La desvergüenza ha rozado estos días límites realmente preocupantes con la sorpresiva mención del «patriotismo constitucional» como una de las bases en la que -supuestamente- se sustenta la convocatoria al denominado 'Consenso de Cambios', ese movimiento de alfiles que, como casi todo el mundo sabe ya, constituye la marca registrada de la operación de retorno al poder del régimen clientelar y corrupto que durante doce años oprimió a los salteños y elevó los índices de pobreza y desigualdad social hasta niveles nunca antes conocidos.

Para entender el significado y el alcance de la contradicción tan profunda que supone que un grupo oligárquico, que se esmeró en potenciar al máximo las particularidades étnicas y culturales de los salteños, y en despreciar, por consiguiente, los valores universales de la política y la ciudadanía libres, reivindique ahora una especie de hermandad sin fronteras basada en el patriotismo constitucional, forzosamente hay que penetrar en el laberinto conceptual que se esconde detrás de esta ambigua expresión.

Un concepto de difícil aprehensión

Las dificultades son enormes, por cuanto, a pesar de que han transcurrido más de 35 años desde la invención del concepto de Verfassungspatriotismus por el alemán Dolf STERNBERGER, carecemos todavía de una explicación filosófica general y abarcativa acerca de lo que es el patriotismo constitucional. Sabemos, eso sí, que los defensores de este concepto se han basado y se basan aún en las traducciones de los escritos de Jürgen HABERMAS, cuyos trabajos sobre esta materia están todavía muy lejos de ofrecer una teoría independiente y bastante por sí misma.
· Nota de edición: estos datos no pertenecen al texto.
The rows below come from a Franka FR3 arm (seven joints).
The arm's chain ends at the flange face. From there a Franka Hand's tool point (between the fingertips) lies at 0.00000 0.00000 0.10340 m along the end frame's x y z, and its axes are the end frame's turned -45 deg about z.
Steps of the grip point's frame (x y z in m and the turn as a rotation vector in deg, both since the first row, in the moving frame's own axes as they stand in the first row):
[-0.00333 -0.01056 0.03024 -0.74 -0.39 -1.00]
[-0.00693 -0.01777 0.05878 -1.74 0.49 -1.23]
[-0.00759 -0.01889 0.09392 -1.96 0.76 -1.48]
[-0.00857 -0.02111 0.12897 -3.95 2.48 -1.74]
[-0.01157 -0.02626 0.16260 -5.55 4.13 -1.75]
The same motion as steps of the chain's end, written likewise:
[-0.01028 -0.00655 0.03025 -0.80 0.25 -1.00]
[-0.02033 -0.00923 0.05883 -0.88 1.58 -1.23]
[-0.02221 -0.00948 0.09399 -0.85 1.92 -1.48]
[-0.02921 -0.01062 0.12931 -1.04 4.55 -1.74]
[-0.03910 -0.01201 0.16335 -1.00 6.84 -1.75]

En líneas muy generales y siguiendo la formulación de Cécile LABORDE (profesora del Department of Political Science / School of Public Policy de la University College London), el patriotismo constitucional puede ser interpretado como la valorización del universalismo por sobre el particularismo; es decir, como el reemplazo de los vínculos culturales y étnicos -que por definición son específicos- por la adhesión a instituciones, valores y símbolos potencialmente universalizables (la democracia, la libertad, el respeto a la justicia o los Derechos Humanos) como elementos de cohesión e integración de la sociedad pluralista y abierta a diferentes formas de mestizaje.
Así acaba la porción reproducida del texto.